Left: we're not yet approaching free trials, but substantial costs savings can be made

Turning now to the Jackson Review of civil litigation, Arnold J urged Congress participants to read it, recommending it as a stupendous piece of research. In response to this initiative the Intellectual Property Court Users' Committee Working Group was hastily convened and submitted its recommendations at the end of July (see PatLit here). The renaming of the court as the Intellectual Property County Court, the imposition of strict case management limitations, the absence of standard disclosure and the reduction of demands for evidential material were all mentioned, it being hoped that wherever possible it should be possible for cases to forward solely on the basis of pleadings. Hearings would be held only where necessary, to keep costs down, making use of that ingenious invention, the telephone, where possible. At trial (one to two days) the timetable would be set by the judge, not the parties, and would be split between the parties.

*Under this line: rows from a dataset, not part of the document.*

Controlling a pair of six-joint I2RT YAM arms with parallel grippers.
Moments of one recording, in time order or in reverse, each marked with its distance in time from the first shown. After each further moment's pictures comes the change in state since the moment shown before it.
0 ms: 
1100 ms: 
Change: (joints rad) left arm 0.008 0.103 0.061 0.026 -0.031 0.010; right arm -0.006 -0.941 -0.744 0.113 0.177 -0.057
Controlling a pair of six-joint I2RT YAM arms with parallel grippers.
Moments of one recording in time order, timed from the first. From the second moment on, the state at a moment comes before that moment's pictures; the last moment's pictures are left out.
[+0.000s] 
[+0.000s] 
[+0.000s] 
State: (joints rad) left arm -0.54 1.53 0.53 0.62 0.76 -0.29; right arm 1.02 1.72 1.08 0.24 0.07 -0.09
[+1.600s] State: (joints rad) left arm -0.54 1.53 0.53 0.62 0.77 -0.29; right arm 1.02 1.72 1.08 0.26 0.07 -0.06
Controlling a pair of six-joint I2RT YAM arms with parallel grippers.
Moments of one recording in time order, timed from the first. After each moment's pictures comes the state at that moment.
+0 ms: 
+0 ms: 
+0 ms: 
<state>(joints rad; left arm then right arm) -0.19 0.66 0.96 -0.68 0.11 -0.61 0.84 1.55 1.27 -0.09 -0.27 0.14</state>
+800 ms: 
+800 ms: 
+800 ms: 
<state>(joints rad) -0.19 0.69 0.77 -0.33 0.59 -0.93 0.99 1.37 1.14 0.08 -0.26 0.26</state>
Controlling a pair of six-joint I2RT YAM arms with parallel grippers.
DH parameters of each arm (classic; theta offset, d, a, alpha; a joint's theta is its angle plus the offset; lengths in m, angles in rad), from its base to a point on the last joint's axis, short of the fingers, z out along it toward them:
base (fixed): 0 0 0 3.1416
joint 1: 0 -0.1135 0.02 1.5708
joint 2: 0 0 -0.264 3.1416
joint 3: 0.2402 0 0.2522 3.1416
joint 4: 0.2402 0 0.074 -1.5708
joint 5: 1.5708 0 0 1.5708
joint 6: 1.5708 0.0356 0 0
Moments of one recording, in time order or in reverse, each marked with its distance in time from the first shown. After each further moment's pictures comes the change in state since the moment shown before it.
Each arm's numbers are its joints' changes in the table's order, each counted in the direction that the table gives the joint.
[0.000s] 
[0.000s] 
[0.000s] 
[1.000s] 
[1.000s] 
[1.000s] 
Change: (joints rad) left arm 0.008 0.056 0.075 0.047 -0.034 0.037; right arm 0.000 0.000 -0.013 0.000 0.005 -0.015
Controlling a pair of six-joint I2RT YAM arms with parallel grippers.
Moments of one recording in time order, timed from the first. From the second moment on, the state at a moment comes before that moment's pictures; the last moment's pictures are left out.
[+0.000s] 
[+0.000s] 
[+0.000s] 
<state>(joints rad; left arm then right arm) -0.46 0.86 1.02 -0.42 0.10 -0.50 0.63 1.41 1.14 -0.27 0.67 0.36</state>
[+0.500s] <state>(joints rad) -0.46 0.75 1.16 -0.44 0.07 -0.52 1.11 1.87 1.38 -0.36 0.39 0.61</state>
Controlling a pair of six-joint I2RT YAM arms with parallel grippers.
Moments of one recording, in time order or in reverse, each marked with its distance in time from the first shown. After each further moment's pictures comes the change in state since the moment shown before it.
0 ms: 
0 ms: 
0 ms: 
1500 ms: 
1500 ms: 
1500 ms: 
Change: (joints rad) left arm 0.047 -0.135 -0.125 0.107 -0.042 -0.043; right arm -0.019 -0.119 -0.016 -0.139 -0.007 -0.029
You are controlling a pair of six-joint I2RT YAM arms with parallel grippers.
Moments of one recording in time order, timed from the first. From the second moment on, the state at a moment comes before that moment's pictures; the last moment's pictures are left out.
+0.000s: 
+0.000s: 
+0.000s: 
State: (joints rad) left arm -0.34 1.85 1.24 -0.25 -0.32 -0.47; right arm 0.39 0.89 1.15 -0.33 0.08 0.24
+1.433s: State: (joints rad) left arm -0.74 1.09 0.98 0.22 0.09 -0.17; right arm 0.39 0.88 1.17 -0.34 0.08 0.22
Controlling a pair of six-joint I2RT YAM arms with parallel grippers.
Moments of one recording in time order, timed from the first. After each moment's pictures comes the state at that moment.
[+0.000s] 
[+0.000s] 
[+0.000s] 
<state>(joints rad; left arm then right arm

Following the IPO, costs would be on a scale fee basis -- but would be "rather more generous", within a band that reflected the complexity of the matter. Costs would be capped at £50,000 (£25,000 in respect of an account or other financial relief). Cases involving up to £500,000, exclusive of interest, would be heard. Above that, disputes should go to the Patents Court. Arnold J also addressed the transfer of cases between the PCC and the Patents Court, a difficult issue particularly in the early days of the court. Lord Justice Jackson's report is expected by the end of the year, and its recommendations are likely to require both primary and secondary legislation.

Taking questions, Arnold J was asked about the effect of the proposed changes on patent attorney litigators. There are around 70 such people on the register, it appears, but neither he nor Judge Fysh QC had seen many of them in action. "Don't be bashful", he urged those present, You've got the skills and everyone has to start somewhere". It was quite likely that patent attorney advocates would get less of an airing in the new version of the PCC than they get at present in hearings before the IPO.

Other issues raised in the discussion session which followed Arnold J's included the follows:

* the effect of the reforms on the operation of litigation teams;
* litigation that was taking place concurrently in more than one jurisdiction;
* why, if it was possible to run an EPO opposition on a cap of £50,000, it should not be possible to do the same for PCC litigation;
* whether the low level of patent litigation in the UK, which hitherto made the cost and effort of becoming a patent attorney litigator, would be 'cured' by the reform proposals with the result that more such litigators would come forward;
* how much expert evidence is really needed in PCC litigation -- and the different roles played by experts in Patents Court litigation and before the PCC [
* whether the court should appoint its own independent expert to educate the court [while the CPRs probably provide for this already, "It's not done -- and it's best not done", said the judge. Jointly agreed experts are better, particularly for matters like valuation];
* the need for discipline in terms of not raising too many claims and citing too many pieces of prior art.


Alastair Neill Appleyard Lees) then gave an amusing account of his first experience of appearing as a patent attorney before the Chancellor's Court and a brief encounter with a piece of pre-used and still relatively flavoursome chewing gum. Amid laughter and some gentle speculation as to who might follow Judge Fysh on his retirement (no hands were raised when the judge enquired who might be interested), the meeting adjourned with the promise of a trip to the bar.